Something chemical was taking place in my heart. I couldn't quite place what was occurring, but it felt exciting. He let go of my hands and the feeling faded, but didn't vanish.
I took a deep breath and silently cursed whatever had possessed me to tell him about myself. "Alright. Uh, my name is not Winston Davis. It is Gerard Way. I am a 23-year-old serial killer. I move around a lot to avoid the authorities. I change my apperance frequently," I pointed to my hair, "My, uhh... m-my first three kills were my, um, family.. I have an internal clock/timer/alarm... I like to draw.. I have had limited contact with others of my species, I have killed seventeen people in all, and uh, I.." I stammered, regretting the next part, "I have been plotting to murder you since I saw you, but since you have been the only kind person to me in a long time, I decided that I wouldn't. Also, I adore cats," I finished, waiting for him to scream or laugh or something... anything..
He just sat there, absorbing the information like a sponge. I was afraid he was going to reject me or something, or call the police.
Instead, he leaned in and hugged me. I hugged him back, surprised.
"It must've been hard for you to tell me that, Wi- I mean, Gerard. I'm glad you did," he pointed out.
He began to retract from the hug, me thanking him for understanding, but right about when he was going to let go, he planted a soft, quick kiss on my cheek. My mouth opened in shock. He fully retracted from the hug, and I gazed at him as he shyly brushed a few black hair strands out of his face, unsure of how to react. The chemical/burning sensation returned full blast, burning up my insides with emotion.

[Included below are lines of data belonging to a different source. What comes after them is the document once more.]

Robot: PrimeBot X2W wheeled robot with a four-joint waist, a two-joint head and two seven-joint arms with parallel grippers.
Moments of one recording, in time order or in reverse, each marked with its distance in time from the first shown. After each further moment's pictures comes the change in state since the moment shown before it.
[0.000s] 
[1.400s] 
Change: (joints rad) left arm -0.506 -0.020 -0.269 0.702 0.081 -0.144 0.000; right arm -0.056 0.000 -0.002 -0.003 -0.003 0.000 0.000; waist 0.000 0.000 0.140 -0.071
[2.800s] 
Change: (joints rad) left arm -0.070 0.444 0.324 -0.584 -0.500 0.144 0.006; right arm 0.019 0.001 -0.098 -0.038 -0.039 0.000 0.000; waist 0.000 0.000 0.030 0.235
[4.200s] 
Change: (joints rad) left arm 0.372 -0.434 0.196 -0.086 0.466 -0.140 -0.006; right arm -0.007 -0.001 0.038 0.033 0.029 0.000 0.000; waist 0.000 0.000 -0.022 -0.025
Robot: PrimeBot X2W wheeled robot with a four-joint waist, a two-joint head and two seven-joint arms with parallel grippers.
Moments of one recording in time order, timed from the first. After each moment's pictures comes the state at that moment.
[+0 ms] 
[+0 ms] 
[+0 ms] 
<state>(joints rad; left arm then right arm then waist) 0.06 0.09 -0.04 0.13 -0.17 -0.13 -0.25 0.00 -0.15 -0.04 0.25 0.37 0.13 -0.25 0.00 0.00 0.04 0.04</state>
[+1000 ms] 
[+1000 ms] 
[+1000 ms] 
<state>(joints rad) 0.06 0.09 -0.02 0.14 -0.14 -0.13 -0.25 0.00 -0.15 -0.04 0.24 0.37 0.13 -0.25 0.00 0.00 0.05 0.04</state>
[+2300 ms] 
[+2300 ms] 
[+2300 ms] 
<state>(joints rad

He blushed and looked out a window. "I guess I should tell you that I'm gay."
I just sat there awkwardly silent. I didn't honestly know my sexuality. "I do not know my sexuality. I have been secluded for so long, I haven't really found an interest in anyone.. except you." I stated flatly. His eyes widened, but not in a scared way. In more like an "Oh, really?" sort of way.
"Are you, um, you know..." I stuttered, trying to spit out a coherent fucking sentence, "..Are you attracted to me? In a sexual way?" I asked, cheeks flaring red for no obvious reason. Frank squirmed awkwardly, staring down at his fidgeting hands. He looked up at me strangely, bottom lip caught inbetween his teeth.
I had no idea of what that meant. Maybe the hug and cheek-kiss and the strange look meant "yes"? Maybe not. Is he attracted to me? Am I attracted to him? Am I gay?
All of these questions were racing through my mind and I just had this blank stare on my face, still awaiting his answer. We made eye contact, and I raised my eyebrow.
"Uh, I don't... know?" He answered.
"You can't answer a question with another question," I scolded.
"You just said a contraction for the first time! You said can't instead of cannot!" He sang as if he had won a game of chess, changing the subject.
"Well, I guess I'M catching on," I grinned as I emphasized the "I'm".
He just chuckled. "You know, Gerard Way, for a sexually confused, lying serial killer, you're a pretty cool best friend."
I smiled. "Best friend". He accepted me, even though I was previously planning on cutting him open. That's friendship.